Oh brother! Talk about solving a manufactured problem. What’s curious to me is that the same people who will fall for this marketing ruse because of perceived online dangers are the same ones who practice some of the most risky credit card actions.

For example, do you still receive and save printed monthly statements? If someone breaks into your house or swipes the mail from your box, they will easily get your account number this way. Have you ever given your credit card to a waitress or a store clerk who placed the card out of your view at any time? They could have easily scanned, copied, or even memorized your card details. Hev you ever taken your card from your wallet with people behind you in line? If they can see the card, they can get the number. Have you ever given anyone a personal check? It has the bank routing codes and your account number along the bottom.

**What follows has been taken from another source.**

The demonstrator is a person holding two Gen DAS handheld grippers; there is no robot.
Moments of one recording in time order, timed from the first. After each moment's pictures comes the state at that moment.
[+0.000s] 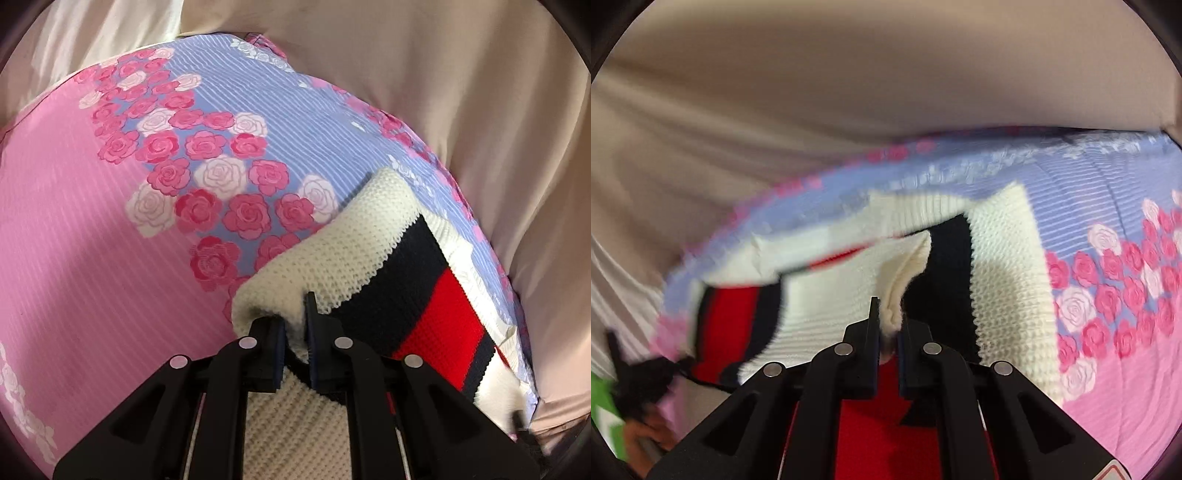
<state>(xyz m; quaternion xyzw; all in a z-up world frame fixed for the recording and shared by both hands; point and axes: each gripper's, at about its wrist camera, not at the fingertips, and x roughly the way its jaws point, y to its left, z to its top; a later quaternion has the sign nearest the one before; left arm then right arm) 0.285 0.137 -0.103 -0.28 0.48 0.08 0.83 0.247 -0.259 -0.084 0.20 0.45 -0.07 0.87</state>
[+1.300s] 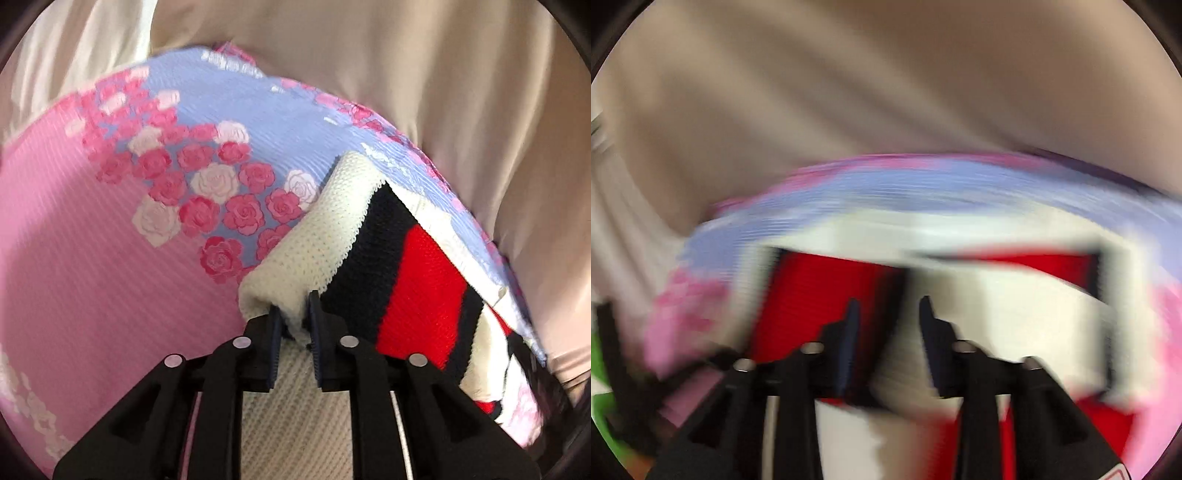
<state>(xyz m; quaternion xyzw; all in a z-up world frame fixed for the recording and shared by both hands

I’m not suggesting that you should stop doing all these things. Heck, I give my card to waitresses all the time. But banks and credit card companies have checks in place to identify fraudulent behavior and most cards have liability limits (often only $50) should your information be stolen. Further, all electronic transactions (via the Internet, swiping your card in a store or at the pump) are by in large the most secure things you will ever do with a credit card. They are, of course, open to the occasional computer glitch, but the banks usually remedy these quickly, and they are good for a giggle.

Caution and sensibility are always in order with any financial transaction. But don’t give in to the baseless fear.